Description of the task: Every line holding the string "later" is to be copied from the entries below.

Material for this task:
<<<<
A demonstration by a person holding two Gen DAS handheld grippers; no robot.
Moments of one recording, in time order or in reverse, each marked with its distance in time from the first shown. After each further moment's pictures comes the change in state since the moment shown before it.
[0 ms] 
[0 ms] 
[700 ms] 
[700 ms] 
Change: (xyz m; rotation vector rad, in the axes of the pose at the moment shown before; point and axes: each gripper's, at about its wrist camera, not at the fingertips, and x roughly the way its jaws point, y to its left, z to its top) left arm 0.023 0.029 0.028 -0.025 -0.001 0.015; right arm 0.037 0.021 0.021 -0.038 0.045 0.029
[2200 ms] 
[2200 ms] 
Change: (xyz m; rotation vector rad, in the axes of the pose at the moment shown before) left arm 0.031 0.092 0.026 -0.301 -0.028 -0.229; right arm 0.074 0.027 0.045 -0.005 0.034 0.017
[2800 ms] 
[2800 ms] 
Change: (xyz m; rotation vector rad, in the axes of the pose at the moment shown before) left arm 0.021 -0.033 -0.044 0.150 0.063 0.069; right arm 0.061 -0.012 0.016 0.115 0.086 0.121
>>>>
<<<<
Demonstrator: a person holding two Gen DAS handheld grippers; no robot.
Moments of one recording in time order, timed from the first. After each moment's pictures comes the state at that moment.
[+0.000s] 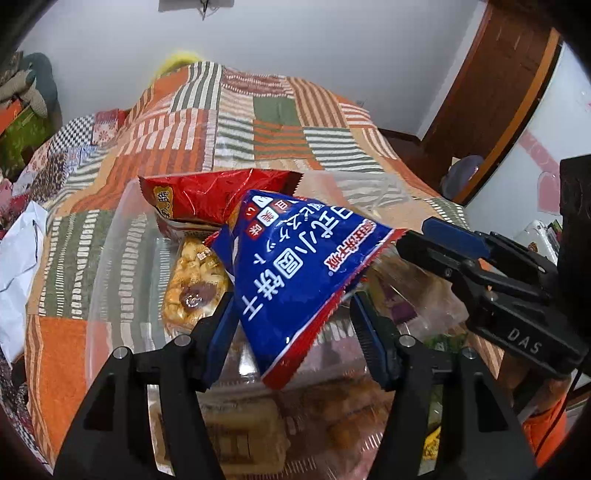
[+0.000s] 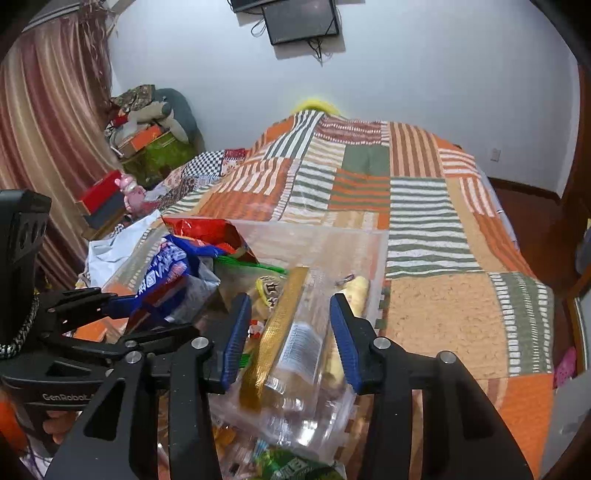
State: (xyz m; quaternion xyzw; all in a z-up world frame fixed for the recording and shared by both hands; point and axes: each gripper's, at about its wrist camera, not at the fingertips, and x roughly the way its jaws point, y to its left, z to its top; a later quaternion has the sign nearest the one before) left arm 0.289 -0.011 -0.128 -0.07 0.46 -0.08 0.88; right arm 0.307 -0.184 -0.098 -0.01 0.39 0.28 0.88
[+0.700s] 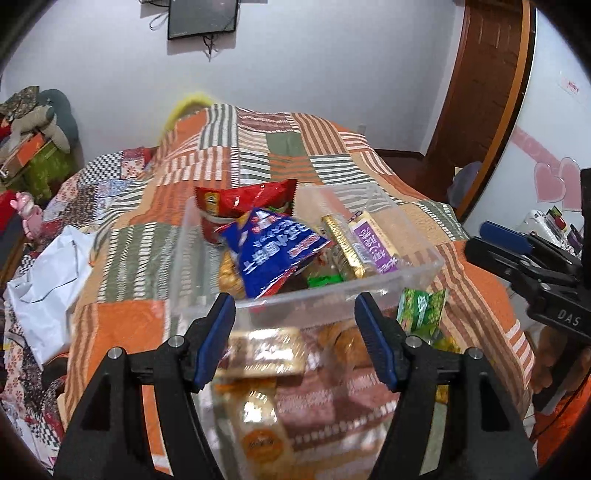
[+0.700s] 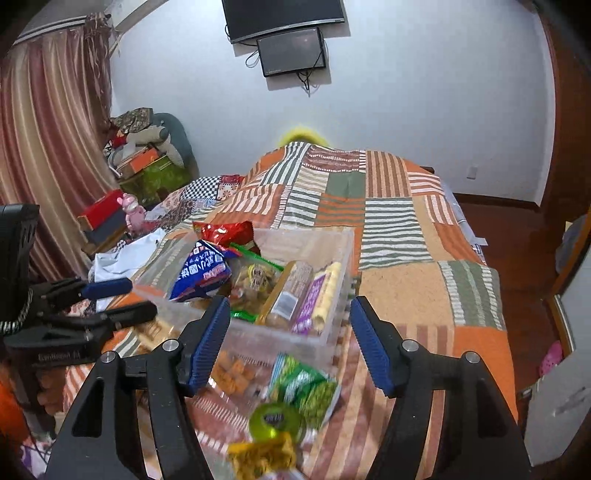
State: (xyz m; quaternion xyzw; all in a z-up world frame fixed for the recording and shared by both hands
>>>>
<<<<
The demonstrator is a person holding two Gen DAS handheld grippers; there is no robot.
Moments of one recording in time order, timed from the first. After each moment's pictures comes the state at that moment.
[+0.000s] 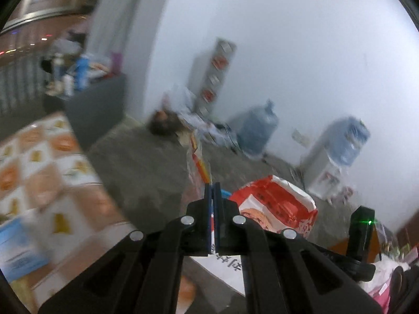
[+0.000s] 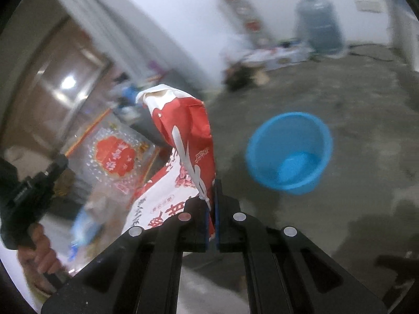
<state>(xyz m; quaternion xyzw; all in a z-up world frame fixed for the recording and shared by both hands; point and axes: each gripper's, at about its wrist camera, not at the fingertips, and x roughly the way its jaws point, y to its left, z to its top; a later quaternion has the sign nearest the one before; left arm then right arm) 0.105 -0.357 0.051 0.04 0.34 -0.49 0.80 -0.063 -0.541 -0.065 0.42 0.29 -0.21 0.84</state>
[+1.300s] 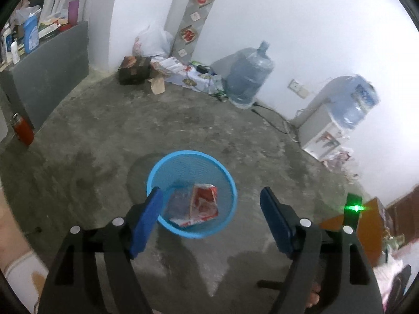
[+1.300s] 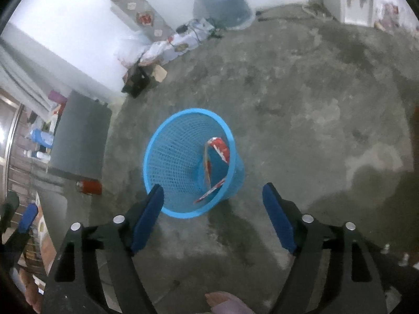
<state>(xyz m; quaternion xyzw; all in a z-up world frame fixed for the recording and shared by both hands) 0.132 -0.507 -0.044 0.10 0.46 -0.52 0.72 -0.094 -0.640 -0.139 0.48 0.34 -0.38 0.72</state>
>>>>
Problem solution:
State: (xyz m; quaternion xyzw; all in a z-up world frame fixed for the recording and shared by both hands; point and axes: each gripper's, at about its wrist camera, not at the fingertips, and x roughly the way its jaws point, y to its left, z to its top; a later quaternion has the sign nearest the one before) left arm 0.289 -0.011 -0.128 -0.07 0.46 -0.08 0.88; right arm 0.307 -0.184 -0.098 -0.01 0.39 0.28 0.88
<state>(xyz m; quaternion xyzw; all in a z-up world frame fixed for the recording and shared by both hands; point and axes: each gripper's, at about its wrist camera, not at the fingertips, and x roughly the way its jaws point, y to its left, z to its top; a later quaternion has the sign nearest the one before; left arm then right arm) 0.105 -0.357 0.051 0.04 0.34 -0.49 0.80 -0.063 -0.541 -0.065 0.42 0.29 -0.21 0.84</state>

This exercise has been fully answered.